The Biotech company Biogen will stop selling its Alzheimer’s treatment, Aduhelm, because of the uncertainty during the additional trials requested by the Food and Drug Administration, or FDA, before full approval.
Aduhelm was first approved by the FDA in 2021 and will be discontinued in 2024. It was a major breakthrough in the field of Alzheimer’s.
This new drug was predicted to bring the company billions but only brought them a few million. In the first year, it only brought in $7.8 million. This was also due to the fact that only a certain amount of people had access to it because of their health insurance. Medicare provided the most coverage for those using Aduhelm. Biogen then decided to just stop selling it all together.
There are currently 2,500 people worldwide taking Aduhelm. Those who are still taking it will still have access through a commercial market until November. Many doctors were not sure if they should release this drug and prescribe it to patients because it showed weak evidence to actually slow down Alzheimer’s.
“They can not improve the current drug itself,” said Ashok Hegde, a professor of biomedical science at GC. “Aduhelm is a monoclonal antibody that binds to the Alzheimer’s disease-causing aggregates of amyloid-beta. They can make new monoclonal antibodies that can bind more strongly to aggregates of amyloid-beta. If that is achieved, it can be potentially more effective. There were certain health insurances that would not allow coverage for this as well as federal medicare programs had restricted usage on people.”
Most health insurers believed that Aduhelm was too much of an experimental drug. More than 25 health insurers do not think that it is medically necessary.
The way Aduhelm works is by targeting and attaching to certain forms of beta-amyloid that gather in plagues, which can be responsible for cell death. It also causes tissue to die in areas of the brain that are in charge of learning, memory and thinking behaviors. The brain will continue to make the beta-amyloids, but the Aduhelm is meant to decrease the amount.
“If the treatment is proven to be successful and effective, I believe taking away that treatment will negatively affect individuals living with Alzheimer’s and those around them because they will lose hope,” said Hannah Laws, a junior biology major. “If modifications and advancements are needed for the treatment, then I believe people would understand that, for futuristic needs, a new or improved treatment can be developed to increase the effectiveness and lasting of the medication or treatment.”

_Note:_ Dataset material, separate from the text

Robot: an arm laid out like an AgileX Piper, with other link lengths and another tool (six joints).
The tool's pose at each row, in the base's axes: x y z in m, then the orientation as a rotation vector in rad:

With limited use and no access to an Alzheimer’s treatment, those with the disease may face challenges and have an unsteady road ahead.
Since Aduhelm will stop being sold, there is a loss of hope for those living with Alzheimer’s. Aduhelm created great hope for families and patients dealing with Alzheimer’s. It causes patients to have to look into new trials and continuing research about this disease.

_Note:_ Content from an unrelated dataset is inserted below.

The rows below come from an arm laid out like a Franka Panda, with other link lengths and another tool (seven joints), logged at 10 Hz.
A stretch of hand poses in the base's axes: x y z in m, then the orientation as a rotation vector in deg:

“I think having a treatment for those dealing and living with Alzheimer’s every day would be extremely beneficial and would help fight against Alzheimer’s and would be extremely beneficial for research purposes as well,” said Sophia Zarate, a freshman biology major.
This discontinuation of this drug could be upsetting for families who had high hopes for this drug trial. However, with the ending of this drug, it can lead to more research and a more effective drug. The absence of Aduhelm also decreases the research advancements of creating something that will work for those living with Alzheimer’s.
The absence and restricted use of Aduhlem will create many challenges for patients and healthcare workers in moving forward in the research of Alzheimer’s disease.